# [Data excerpts]
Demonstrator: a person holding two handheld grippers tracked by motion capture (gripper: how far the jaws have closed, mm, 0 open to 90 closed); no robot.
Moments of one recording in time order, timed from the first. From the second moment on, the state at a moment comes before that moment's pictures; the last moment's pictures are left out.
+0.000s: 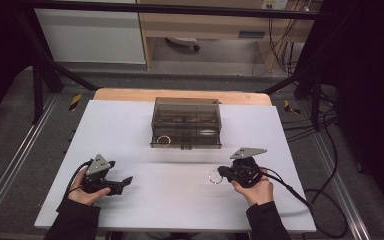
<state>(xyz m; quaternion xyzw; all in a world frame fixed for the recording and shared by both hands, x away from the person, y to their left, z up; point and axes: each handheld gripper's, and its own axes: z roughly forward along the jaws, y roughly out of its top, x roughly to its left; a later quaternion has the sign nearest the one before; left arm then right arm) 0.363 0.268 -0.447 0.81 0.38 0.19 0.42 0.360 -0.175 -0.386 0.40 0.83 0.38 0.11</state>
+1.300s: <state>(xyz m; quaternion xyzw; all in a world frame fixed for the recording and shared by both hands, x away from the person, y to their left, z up) 0.363 0.269 -0.447 0.80 0.38 0.19 0.42 0.383 -0.140 -0.347 0.38 0.82 0.40 0.13</state>
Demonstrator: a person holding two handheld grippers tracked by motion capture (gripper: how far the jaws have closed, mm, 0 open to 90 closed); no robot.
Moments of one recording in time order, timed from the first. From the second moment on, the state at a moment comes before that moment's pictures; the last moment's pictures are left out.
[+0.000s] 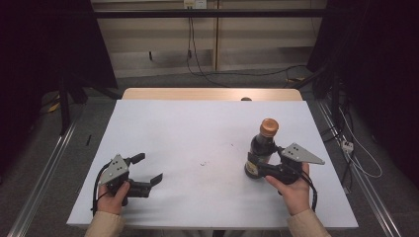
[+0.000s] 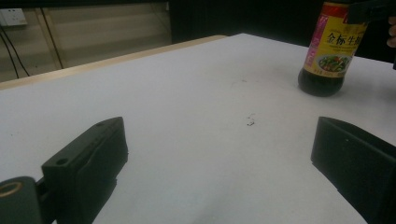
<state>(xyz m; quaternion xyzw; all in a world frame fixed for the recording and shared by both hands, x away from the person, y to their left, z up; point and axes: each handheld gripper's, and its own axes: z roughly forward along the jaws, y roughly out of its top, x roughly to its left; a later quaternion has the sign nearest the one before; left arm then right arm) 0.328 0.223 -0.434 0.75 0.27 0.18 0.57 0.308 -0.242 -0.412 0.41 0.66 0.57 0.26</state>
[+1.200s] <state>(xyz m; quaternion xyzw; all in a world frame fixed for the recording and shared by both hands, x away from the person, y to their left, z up) 0.329 0.224 -0.435 0.75 0.28 0.18 0.57 0.327 -0.232 -0.409 0.36 0.70 0.55 0.28</state>
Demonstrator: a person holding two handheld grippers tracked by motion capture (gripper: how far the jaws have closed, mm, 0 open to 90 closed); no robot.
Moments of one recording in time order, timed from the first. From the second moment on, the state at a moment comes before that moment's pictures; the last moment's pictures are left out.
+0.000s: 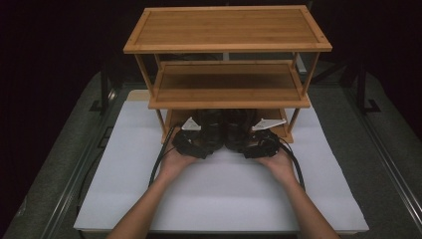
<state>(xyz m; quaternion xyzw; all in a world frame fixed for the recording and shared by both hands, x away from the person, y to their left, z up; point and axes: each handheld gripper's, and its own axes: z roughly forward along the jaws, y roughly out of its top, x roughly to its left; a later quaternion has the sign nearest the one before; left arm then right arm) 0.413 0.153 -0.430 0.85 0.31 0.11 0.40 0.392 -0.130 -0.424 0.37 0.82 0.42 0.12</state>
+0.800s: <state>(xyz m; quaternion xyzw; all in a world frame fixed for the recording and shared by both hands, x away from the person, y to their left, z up) 0.454 0.143 -0.439 0.86 0.33 0.12 0.38 0.435 -0.124 -0.429 0.37 0.83 0.39 0.15</state>
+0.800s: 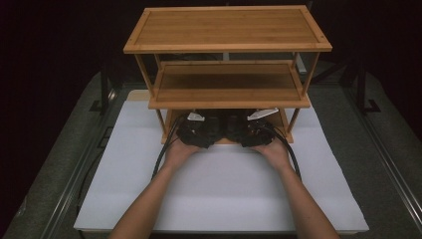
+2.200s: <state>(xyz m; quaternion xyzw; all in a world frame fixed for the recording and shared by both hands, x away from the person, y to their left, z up) 0.423 0.181 -0.412 0.86 0.31 0.12 0.38 0.415 -0.152 -0.421 0.42 0.81 0.39 0.12</state>
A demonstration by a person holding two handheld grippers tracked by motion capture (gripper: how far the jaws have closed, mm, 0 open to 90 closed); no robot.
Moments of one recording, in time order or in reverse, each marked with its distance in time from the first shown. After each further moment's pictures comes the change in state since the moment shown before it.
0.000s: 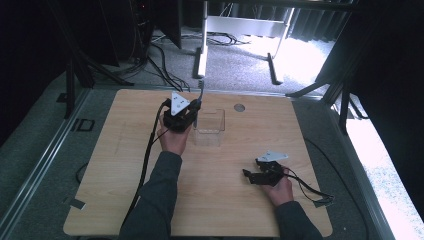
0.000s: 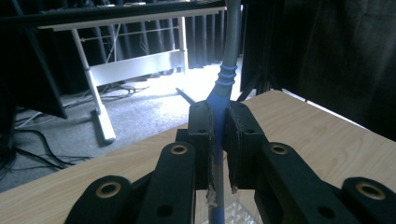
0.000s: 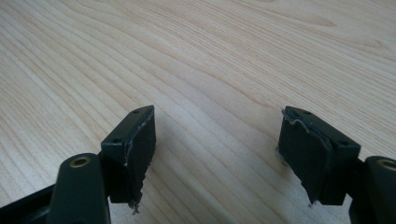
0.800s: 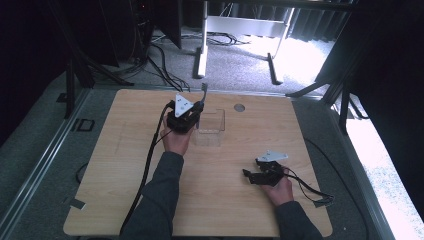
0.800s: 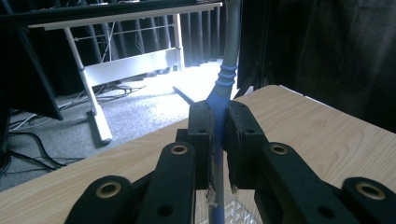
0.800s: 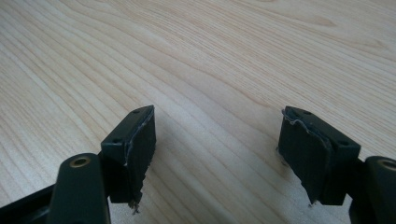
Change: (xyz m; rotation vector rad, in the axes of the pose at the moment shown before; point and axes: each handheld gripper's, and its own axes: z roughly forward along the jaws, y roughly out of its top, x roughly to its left) left arm -0.003 -0.010 0.011 0.012 -0.021 0.016; right arm 0.000 0.000 0.000 0.001 -0.001 -0.002
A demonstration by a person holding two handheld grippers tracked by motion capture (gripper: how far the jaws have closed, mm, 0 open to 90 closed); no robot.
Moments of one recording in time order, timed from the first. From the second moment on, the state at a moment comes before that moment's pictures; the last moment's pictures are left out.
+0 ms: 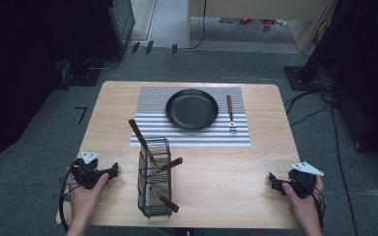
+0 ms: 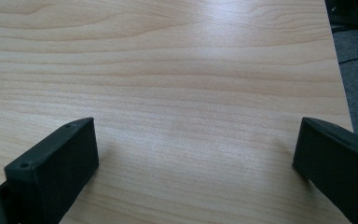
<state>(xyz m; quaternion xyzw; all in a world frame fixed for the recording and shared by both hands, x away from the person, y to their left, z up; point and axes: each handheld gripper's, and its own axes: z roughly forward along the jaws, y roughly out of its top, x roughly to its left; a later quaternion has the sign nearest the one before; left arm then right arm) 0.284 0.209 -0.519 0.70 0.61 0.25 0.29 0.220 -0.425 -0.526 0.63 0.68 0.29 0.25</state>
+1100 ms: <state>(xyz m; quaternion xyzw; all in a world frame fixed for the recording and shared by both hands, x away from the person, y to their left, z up) 0.264 0.184 -0.444 0.68 0.58 0.23 0.39 0.220 -0.425 -0.526 0.63 0.67 0.29 0.25</state>
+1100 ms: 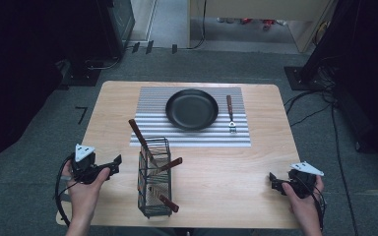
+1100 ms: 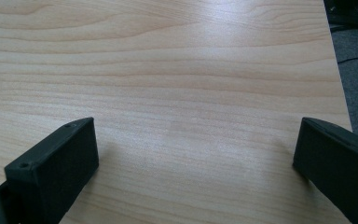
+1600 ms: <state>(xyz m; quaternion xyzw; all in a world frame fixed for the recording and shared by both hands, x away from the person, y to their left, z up) 0.251 0.160 -0.416 0.70 0.54 0.22 0.42 0.220 -0.425 -0.526 0.64 0.67 0.29 0.25</state>
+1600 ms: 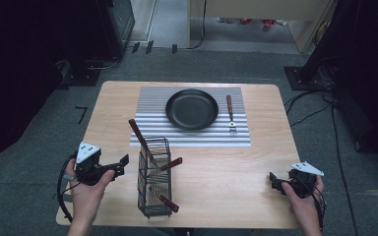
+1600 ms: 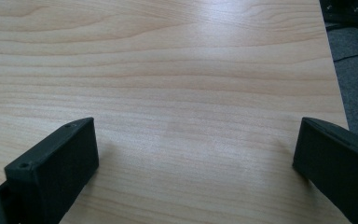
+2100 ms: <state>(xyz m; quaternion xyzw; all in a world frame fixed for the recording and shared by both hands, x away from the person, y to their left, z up) 0.254 0.139 -0.399 0.70 0.52 0.20 0.45 0.220 -0.425 -0.526 0.64 0.67 0.29 0.25</state>
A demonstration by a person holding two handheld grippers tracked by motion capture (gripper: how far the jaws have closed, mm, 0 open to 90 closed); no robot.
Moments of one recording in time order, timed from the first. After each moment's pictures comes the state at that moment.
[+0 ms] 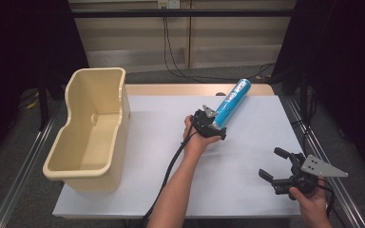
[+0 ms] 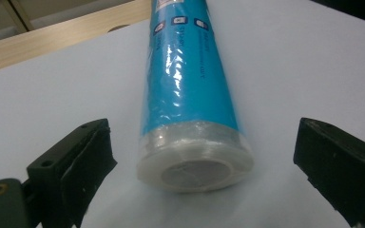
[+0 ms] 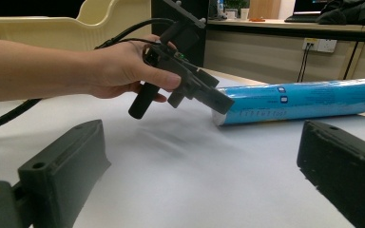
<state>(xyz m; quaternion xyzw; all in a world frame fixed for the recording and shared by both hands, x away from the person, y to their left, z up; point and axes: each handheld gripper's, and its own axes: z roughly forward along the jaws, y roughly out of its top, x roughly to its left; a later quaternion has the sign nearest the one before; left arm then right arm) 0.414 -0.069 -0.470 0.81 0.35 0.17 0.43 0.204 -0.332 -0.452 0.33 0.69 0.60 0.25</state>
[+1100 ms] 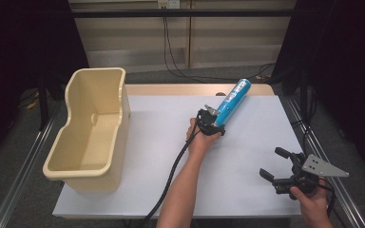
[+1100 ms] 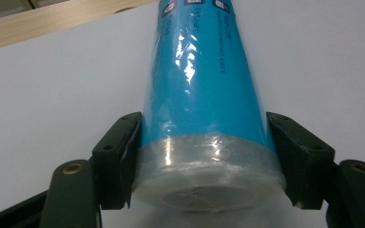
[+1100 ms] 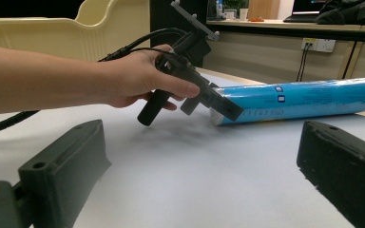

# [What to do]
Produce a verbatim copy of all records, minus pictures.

# [Response]
Demonstrator: a person holding two handheld grippers tracked by motion capture (gripper: how far the jaws have closed, mm, 0 open to 90 closed); no robot.
Moments of one recording in time order, timed from the first. From the second moment on, the state at a moment comes before that moment's pictures; the last moment's pictures are left out.
+0.000s: 
<state>(xyz m; quaternion xyzw; all in a world frame fixed for the recording and shared by both hands, x away from the person, y to their left, z up; point and axes: each handheld gripper's, and its own axes: z roughly forward along the jaws, y roughly out of its top, x roughly to its left; a later quaternion has the sign nearest the one before; left arm then right arm) 0.363 0.268 -0.447 0.81 0.38 0.19 0.42 0.360 -0.175 -0.386 0.40 0.83 0.38 0.11</state>
+1.300s: <state>(xyz m; quaternion xyzw; all in a world frame fixed for the recording and shared by both hands, x away from the person, y to their left, z up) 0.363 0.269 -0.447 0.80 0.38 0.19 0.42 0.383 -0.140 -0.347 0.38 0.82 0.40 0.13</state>
Demonstrator: a person holding two handheld grippers tracked by motion capture (gripper: how far the jaws have closed, mm, 0 open to 90 closed); no robot.
Moments of one recording in time order, timed from the first. From the second moment on, the state at a moment comes before that moment's pictures; the last moment's pictures are left out.
[+0.000s] 
[+0.000s] 
<state>(xyz m; quaternion xyzw; all in a world frame fixed for the recording and shared by both hands, x away from the person, y to their left, z up; point and axes: each handheld gripper's, and its own axes: z roughly forward along the jaws, y roughly out of its top, x roughly to its left; a later quaternion has the sign nearest the one before; left arm then right arm) 0.328 0.223 -0.434 0.75 0.27 0.18 0.57 0.308 -0.242 -0.412 0.41 0.66 0.57 0.26</state>
[+1.200s] <state>(xyz m; quaternion xyzw; all in a world frame fixed for the recording and shared by both hands, x away from the person, y to their left, z up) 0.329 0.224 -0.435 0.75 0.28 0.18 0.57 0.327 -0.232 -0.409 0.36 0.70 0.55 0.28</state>
Demonstrator: a person holding two handheld grippers tracked by motion capture (gripper: how far the jaws have closed, mm, 0 open to 90 closed); no robot.
Moments of one recording in time order, timed from the first. From the second moment on, the state at a moment comes before that moment's pictures; the last moment's pictures are left out.
+0.000s: 
<state>(xyz m; quaternion xyzw; all in a world frame fixed for the recording and shared by both hands, x away from the person, y to their left, z up; point and axes: each handheld gripper's, and its own axes: z roughly forward along the jaws, y roughly out of its top, x roughly to its left; a later quaternion has the sign nearest the one before; left arm then right arm) 0.413 0.153 -0.430 0.85 0.31 0.11 0.40 0.392 -0.130 -0.424 0.37 0.82 0.42 0.12</state>
+0.800s: <state>(xyz m; quaternion xyzw; all in a world frame fixed for the recording and shared by both hands, x away from the person, y to their left, z up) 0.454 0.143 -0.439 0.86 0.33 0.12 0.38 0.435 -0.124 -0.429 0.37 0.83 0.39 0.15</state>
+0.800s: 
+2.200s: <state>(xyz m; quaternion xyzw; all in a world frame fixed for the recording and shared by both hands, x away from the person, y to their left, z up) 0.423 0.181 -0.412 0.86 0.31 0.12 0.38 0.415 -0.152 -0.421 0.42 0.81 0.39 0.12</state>
A demonstration by a person holding two handheld grippers tracked by motion capture (gripper: how far the jaws have closed, mm, 0 open to 90 closed); no robot.
Moments of one recording, in time order or in reverse, each marked with its distance in time from the first shown. After each further moment's pictures comes the change in state since the moment shown before it.
0.000s: 
0.000s: 
0.000s: 
0.800s: 
0.800s: 
0.800s: 
Change: (xyz m; rotation vector rad, in the axes of the pose at the moment shown before; point and axes: each handheld gripper's, and its own axes: z roughly forward along the jaws, y roughly out of its top, x roughly to its left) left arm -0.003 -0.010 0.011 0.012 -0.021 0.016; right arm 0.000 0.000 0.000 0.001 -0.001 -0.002
A demonstration by a person holding two handheld grippers tracked by motion capture (gripper: how far the jaws have closed, mm, 0 open to 90 closed); no robot.
Moments of one recording in time order, timed from the first. From the second moment on, the state at a moment comes before that moment's pictures; the last moment's pictures are left out.
+0 ms: 
+0 ms: 
<state>(xyz m; quaternion xyzw; all in a world frame fixed for the recording and shared by both hands, x away from the person, y to their left, z up; point and axes: each handheld gripper's, and its own axes: z roughly forward along the jaws, y roughly out of its top, x roughly to its left; a later quaternion has the sign nearest the one before; left arm then right arm) 0.284 0.209 -0.519 0.70 0.61 0.25 0.29 0.220 -0.425 -0.526 0.63 0.68 0.29 0.25</state>
+1100 ms: <state>(xyz m; quaternion xyzw; all in a world frame fixed for the recording and shared by both hands, x away from the person, y to their left, z up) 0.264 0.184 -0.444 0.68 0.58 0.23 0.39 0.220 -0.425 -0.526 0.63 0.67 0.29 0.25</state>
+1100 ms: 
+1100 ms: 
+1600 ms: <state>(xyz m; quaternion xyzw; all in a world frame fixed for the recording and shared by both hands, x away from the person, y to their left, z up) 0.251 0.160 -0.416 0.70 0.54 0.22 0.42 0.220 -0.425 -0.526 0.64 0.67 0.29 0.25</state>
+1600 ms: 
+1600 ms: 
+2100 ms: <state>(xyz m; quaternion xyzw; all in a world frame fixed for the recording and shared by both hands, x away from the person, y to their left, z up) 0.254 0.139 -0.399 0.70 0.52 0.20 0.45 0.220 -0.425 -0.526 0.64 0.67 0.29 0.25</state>
A demonstration by a person holding two handheld grippers tracked by motion capture (gripper: how far the jaws have closed, mm, 0 open to 90 closed); no robot.
Moments of one recording in time order, timed from the first. After each moment's pictures comes the state at that moment.
[+0 ms] 
[+0 ms] 
[+0 ms] 
<state>(xyz m; quaternion xyzw; all in a world frame fixed for the recording and shared by both hands, x away from the person, y to their left, z up; point and axes: each handheld gripper's, and its own axes: z roughly forward along the jaws, y roughly out of its top, x roughly to its left; a later quaternion has the sign nearest the one before; left arm then right arm) 0.414 -0.069 -0.470 0.81 0.35 0.17 0.43 0.204 -0.332 -0.452 0.33 0.69 0.60 0.25</state>
[+1100 ms] 
[+1100 ms] 
[+1100 ms] 

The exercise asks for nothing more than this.